Experts in artificial intelligence have gotten quite good at creating computers that can “see” the world around them—recognizing objects, animals, and activities within their purview. These have become the foundational technologies for autonomous cars, planes, and security systems of the future.
But now a team of researchers is working to teach computers to recognize not just what objects are in an image, but how those images make people feel—i.e., algorithms with emotional intelligence.
“This ability will be key to making artificial intelligence not just more intelligent, but more human, so to speak,” says Panos Achlioptas, a doctoral candidate in computer science at Stanford University who worked with collaborators in France and Saudi Arabia.
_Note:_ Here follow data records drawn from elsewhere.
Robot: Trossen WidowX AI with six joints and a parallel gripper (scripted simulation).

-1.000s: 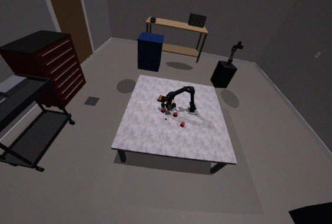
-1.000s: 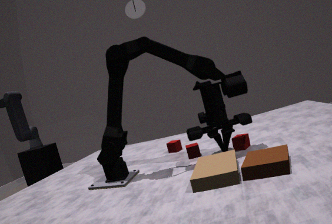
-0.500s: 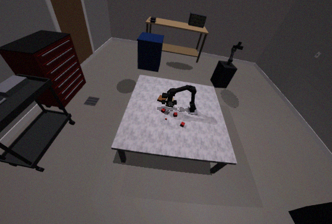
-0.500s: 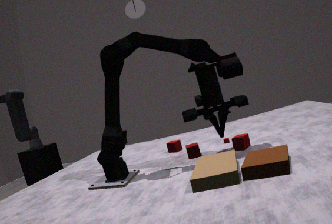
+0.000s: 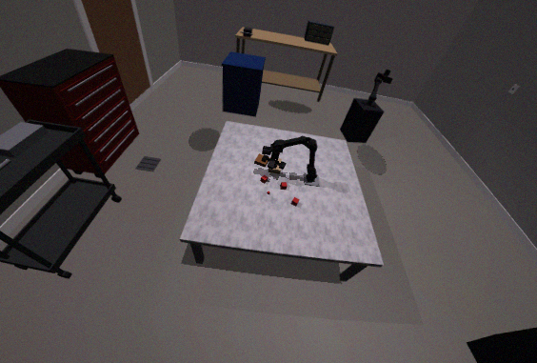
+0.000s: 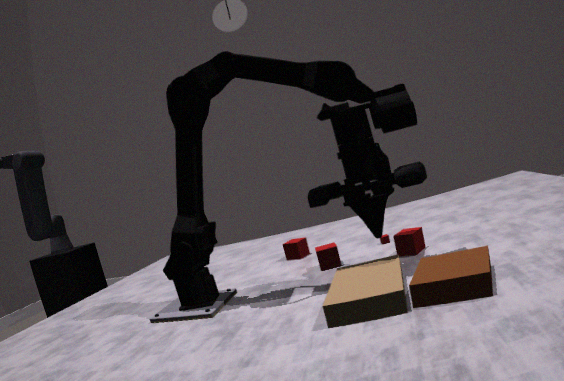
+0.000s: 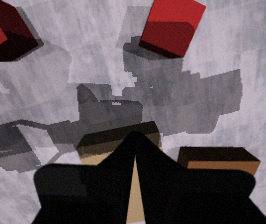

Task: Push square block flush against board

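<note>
Now: the tan board 40 mm behind my gripper tip, 90 mm to the right of it and 50 mm below it. Also, from my gripper tip: square block: 60 mm ahead, 150 mm to the right, 50 mm below.
</note>
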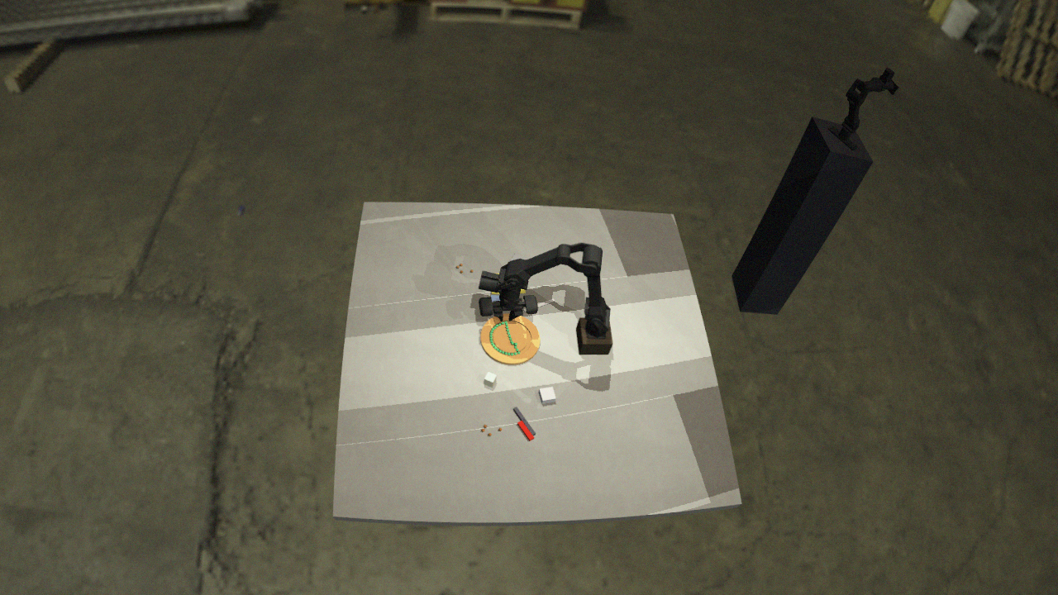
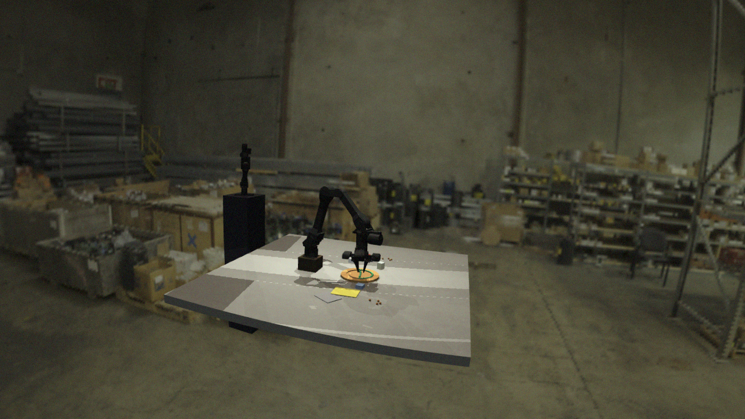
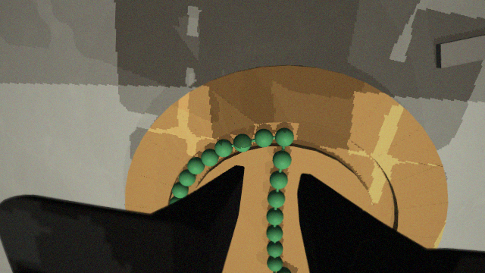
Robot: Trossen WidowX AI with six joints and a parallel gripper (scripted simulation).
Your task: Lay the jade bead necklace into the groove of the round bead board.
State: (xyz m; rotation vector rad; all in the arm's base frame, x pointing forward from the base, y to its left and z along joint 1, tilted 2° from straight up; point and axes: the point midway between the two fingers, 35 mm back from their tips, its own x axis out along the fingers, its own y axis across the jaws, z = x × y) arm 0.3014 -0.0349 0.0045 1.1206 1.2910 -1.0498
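Now: the blue block 30 mm ahead of my gripper tip, 100 mm to the right of it and 30 mm below it. The rest, counted from my gripper tip: yellow pad (10 mm behind, 190 mm to the right, 40 mm below); then white strip (120 mm behind, 100 mm to the right, 40 mm below); then cream cube (40 mm ahead, 220 mm to the left, 20 mm below).
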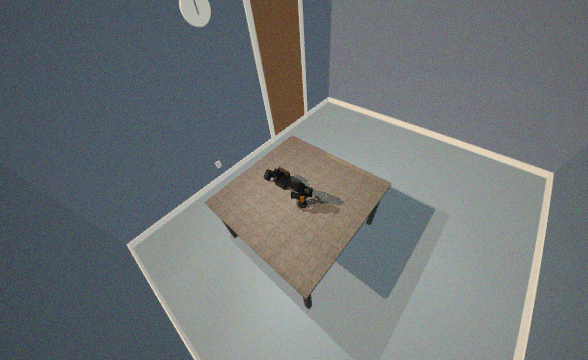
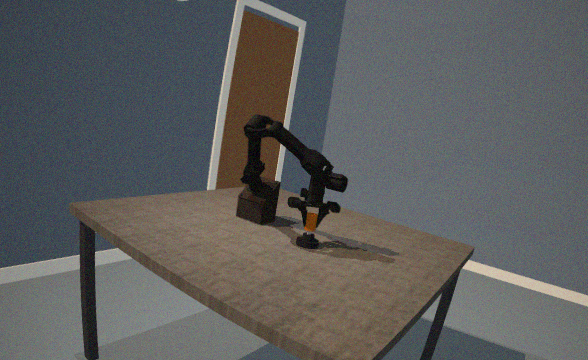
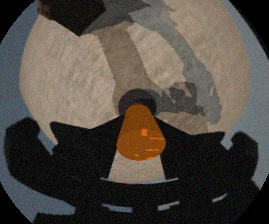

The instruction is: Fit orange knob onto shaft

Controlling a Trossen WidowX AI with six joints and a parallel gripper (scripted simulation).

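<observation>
Right now the orange knob is 3 cm above my gripper tip. The rest, counted from my gripper tip: dark round pedestal (4 cm below).
</observation>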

To get to this goal, Achlioptas and his team collected a new dataset, called ArtEmis, which was recently published in an arXiv pre-print. The dataset is based on the 81,000 WIkiArt paintings and consists of 440,000 written responses from over 6,500 humans indicating how a painting makes them feel—and including explanations of why they chose a certain emotion. Using those responses, Achlioptas and team, headed by Stanford engineering professor Leonidas Guibas, trained neural speakers—AI that responds in written words—that allow computers to generate emotional responses to visual art and justify those emotions in language.
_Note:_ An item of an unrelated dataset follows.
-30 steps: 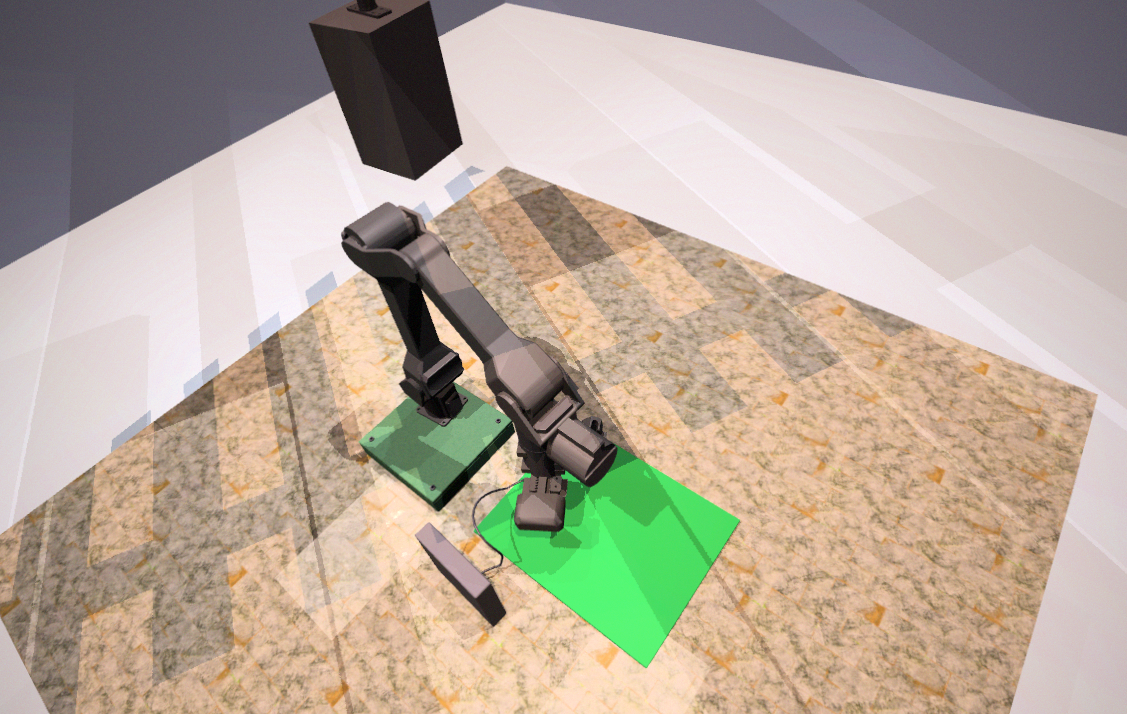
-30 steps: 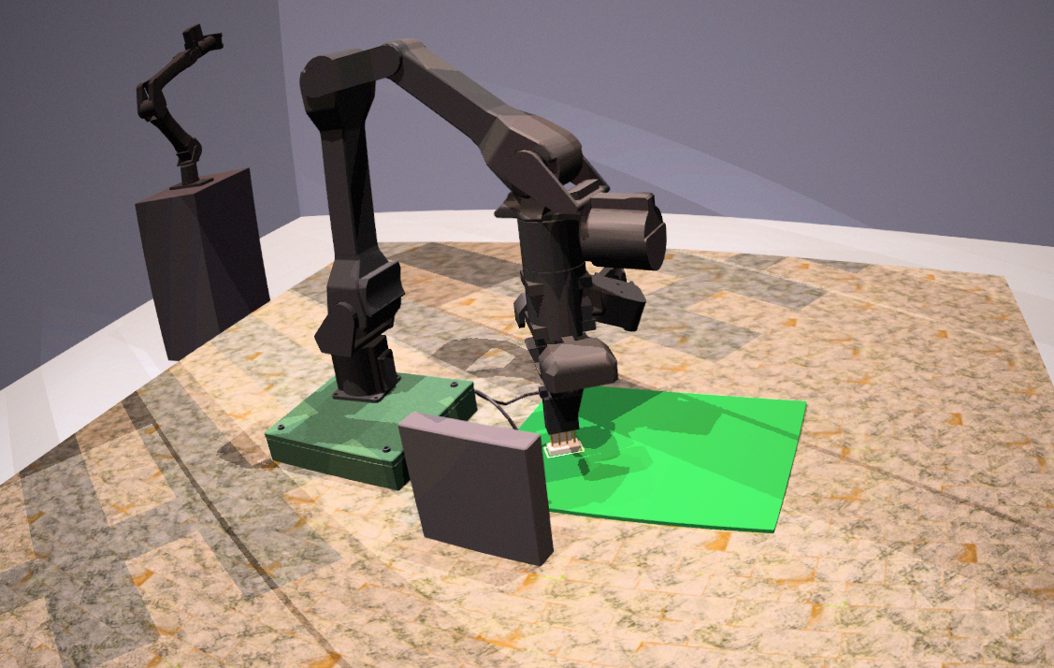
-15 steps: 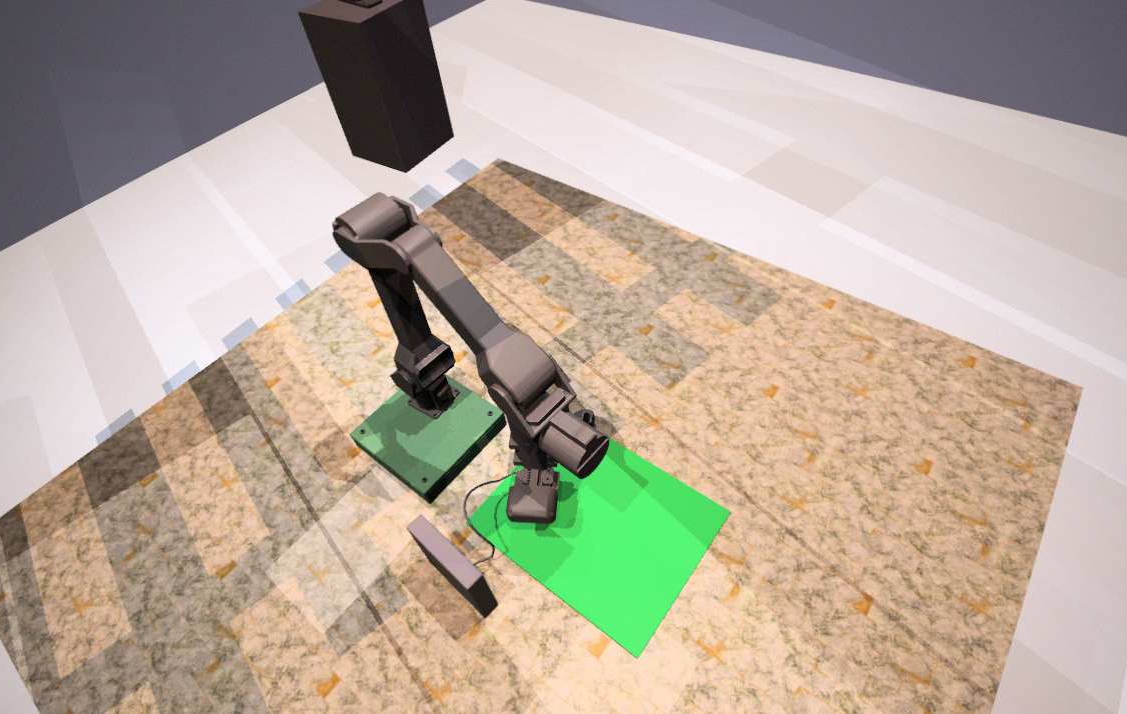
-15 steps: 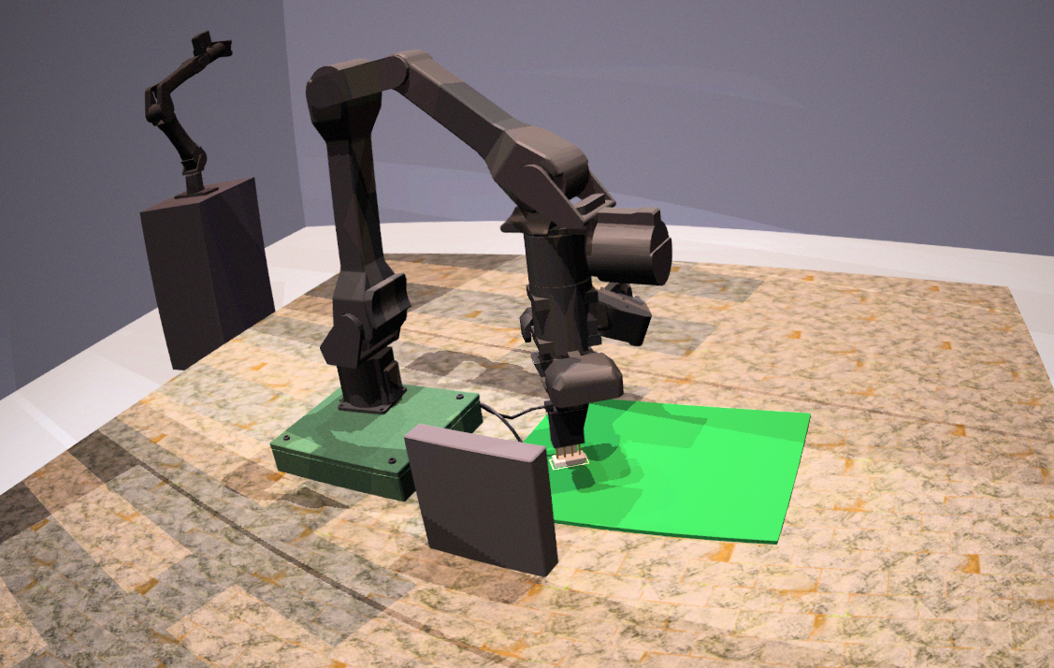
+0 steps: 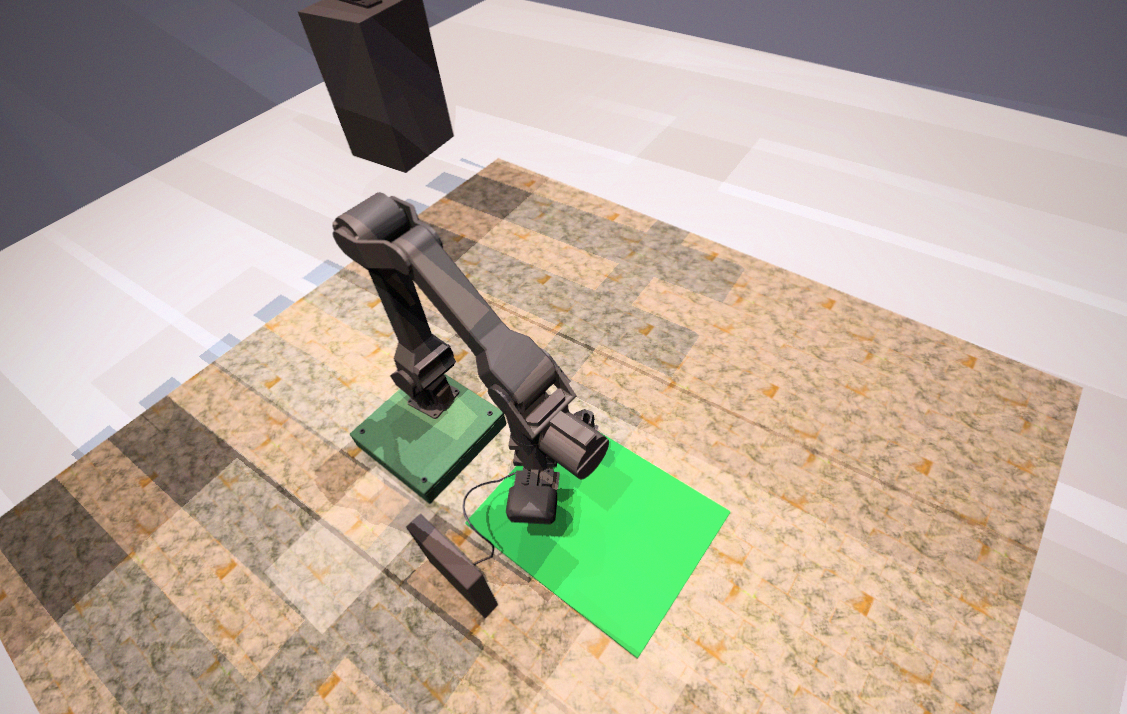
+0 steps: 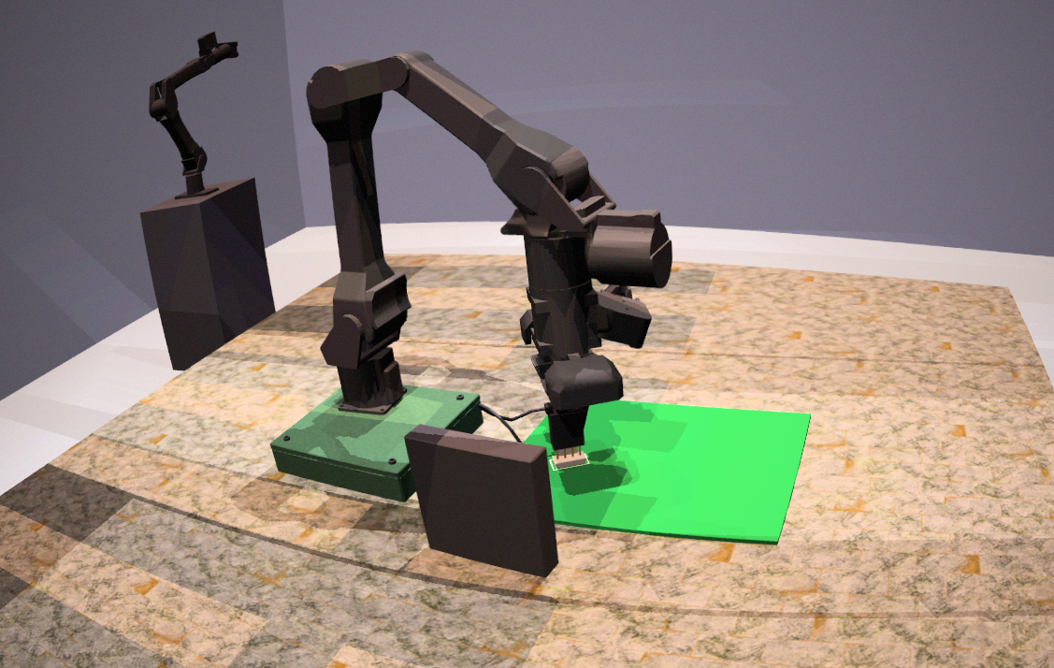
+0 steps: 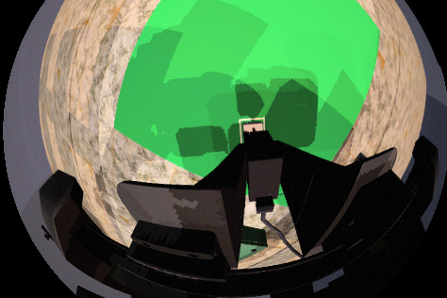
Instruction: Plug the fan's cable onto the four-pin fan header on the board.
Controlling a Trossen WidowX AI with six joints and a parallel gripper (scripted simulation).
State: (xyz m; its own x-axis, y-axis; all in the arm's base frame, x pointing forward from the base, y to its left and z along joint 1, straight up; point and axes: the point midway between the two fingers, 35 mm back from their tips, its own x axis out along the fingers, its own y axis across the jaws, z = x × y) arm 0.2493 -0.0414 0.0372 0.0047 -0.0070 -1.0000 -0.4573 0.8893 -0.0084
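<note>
My gripper tip is now 1 cm past the four-pin fan header and 4 cm above it. The rest, counted from my gripper tip: green board: 8 cm ahead, 1 cm to the left, 5 cm below; dark fan: 3 cm behind, 16 cm to the right, 2 cm above; dark fan plug: 1 cm behind, 1 cm above.
</note>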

The researchers chose to use art specifically, as an artist’s goal is to elicit emotion in the viewer. ArtEmis works regardless of the subject matter, from still life to human portraits to abstraction.
The work is a new approach in computer vision, notes Guibas, a faculty member of the AI lab and the Stanford Institute for Human-Centered Artificial Intelligence. “Classical computer vision capturing work has been about literal content,” Guibas says. “There are three dogs in the image, or someone is drinking coffee from a cup. Instead, we needed descriptions that defined emotional content.”